JMP Genomics vs. Open Source Software for Teaching
Apr 18, 2008 9:30 AM
I had an interesting conversation with a longtime JMP Genomics user the other day about open source vs. commercial software after (yet another) query from a prospect about what makes JMP Genomics different from free genomics software tools. This may be a controversial topic, and there are plenty who won’t agree with what I write. However, this user’s opinion on the subject resonated with my own opinions and those of many here at JMP and SAS who work hard to make our commercial software products worth the money that customers pay for them. This user is a longtime SAS programmer who is under considerable pressure from many sides to convert over to using open source R to do her data analysis. Despite a limited budget for software purchase, she spends much of it on SAS software.
This particular user loves the straightforward visualizations of large data sets that JMP Genomics offers as standard outputs. I liked how she called this part of array analysis the Sesame Street analysis – as in, "Which of these things is not like the other?" The easy-to-use, interconnected 2-D and 3-D PCA plots, scatterplots, boxplots and kernel density estimate plots make it simple for biologists to select potential outliers directly in one plot and see where that group of data lies in the other plots. This allows direct visualization of data and informs decisions about data quality prior to proceeding to comprehensive downstream data analysis. This particular strength of JMP Genomics comes from the amazing visualization capabilities in JMP, in particular the linking among different types of visualizations to a common data table, and greatly complements the raw processing power of SAS running behind the scenes.

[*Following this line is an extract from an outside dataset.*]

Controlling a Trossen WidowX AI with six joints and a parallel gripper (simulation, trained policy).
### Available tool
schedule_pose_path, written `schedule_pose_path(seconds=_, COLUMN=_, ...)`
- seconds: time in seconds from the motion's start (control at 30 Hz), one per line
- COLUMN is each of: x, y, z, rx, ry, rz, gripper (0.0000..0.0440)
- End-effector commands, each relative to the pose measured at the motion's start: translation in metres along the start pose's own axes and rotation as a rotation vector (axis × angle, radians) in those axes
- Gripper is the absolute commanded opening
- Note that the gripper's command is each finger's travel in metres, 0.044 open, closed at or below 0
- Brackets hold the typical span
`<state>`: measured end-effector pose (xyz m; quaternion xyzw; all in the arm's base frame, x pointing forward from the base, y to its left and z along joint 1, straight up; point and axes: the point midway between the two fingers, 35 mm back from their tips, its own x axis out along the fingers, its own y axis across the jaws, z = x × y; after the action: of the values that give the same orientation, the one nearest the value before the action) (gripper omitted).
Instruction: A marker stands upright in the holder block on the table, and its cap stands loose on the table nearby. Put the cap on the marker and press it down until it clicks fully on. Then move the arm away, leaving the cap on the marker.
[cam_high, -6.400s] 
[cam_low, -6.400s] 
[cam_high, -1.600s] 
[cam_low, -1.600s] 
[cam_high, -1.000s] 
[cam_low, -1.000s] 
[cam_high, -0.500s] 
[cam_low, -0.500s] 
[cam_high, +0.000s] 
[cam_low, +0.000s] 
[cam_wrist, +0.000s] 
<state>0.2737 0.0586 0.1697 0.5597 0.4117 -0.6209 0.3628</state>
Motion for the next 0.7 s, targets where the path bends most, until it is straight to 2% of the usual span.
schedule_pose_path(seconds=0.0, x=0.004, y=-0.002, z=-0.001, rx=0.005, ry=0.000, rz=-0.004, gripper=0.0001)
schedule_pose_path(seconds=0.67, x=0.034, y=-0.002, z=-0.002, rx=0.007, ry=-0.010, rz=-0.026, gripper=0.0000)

In downstream analysis, this joint visualization and selection allows users to directly select subsets in the cluster heat map, and then visualize those points in the volcano plots, or look at particular genes in a separate data table. Coloring among cluster diagrams and volcano plots is also consistent, allowing users to make visual inferences about mean relationships when looking at sets of significant differences. JMP and SAS already make a great combination, and the integration is only going to get better, judging from what I have already seen of the impressive new feature sets of prerelease JMP 8 and just-released SAS 9.2.
On using R for her own research data analysis, this user commented that one of her main reservations is that R modules can be written by any programmer, leaving doubts in her mind about the assumptions of the programmer writing the code, the numeric accuracy of the calculations, and how well the code has been tested. In some cases, the code may be very good and well tested, but in other cases it may be unstable and contain errors. This user’s opinion was that if she switched over to using R, she would feel obligated to check and test the code herself to make sure that it was in fact giving the accurate results she was depending on. She commented that she loves the fact that PROC MIXED is running beneath the JMP Genomics ANOVA and Mixed Model processes because she can be sure about the accuracy of the numeric calculations without needing to check and recheck the results.
Although this user is a dedicated SAS programmer, she uses JMP Genomics as a teaching tool. She feels that teaching biologists who are not familiar with programming to write code for analysis of genomic data with command-line tools consumes too much valuable time in a semester-long course. For example, the exercise of filtering a data table for missing values took students 25 minutes to navigate through using R, but required just a couple of minutes using the Select Where function in JMP Genomics. This is only one of many examples of the relative ease of directing such students to manipulate data with JMP Genomics. However, if students are interested in seeing the open SAS macro code that lies behind a given JMP Genomics process, she is more than happy to walk students through the code and provide an additional learning experience.
I have more notes from this particular conversation. Anyone who knows me knows that I fill notebooks on a regular basis – and have been awaiting the release of a new text capture pen, which captures handwriting on regular paper, for over a year. I am glad to report that it’s finally available and I’ve ordered one! It’s nice to know that this should speed up the process of capturing my copious handwritten notes on topics such as these into blog-ready text.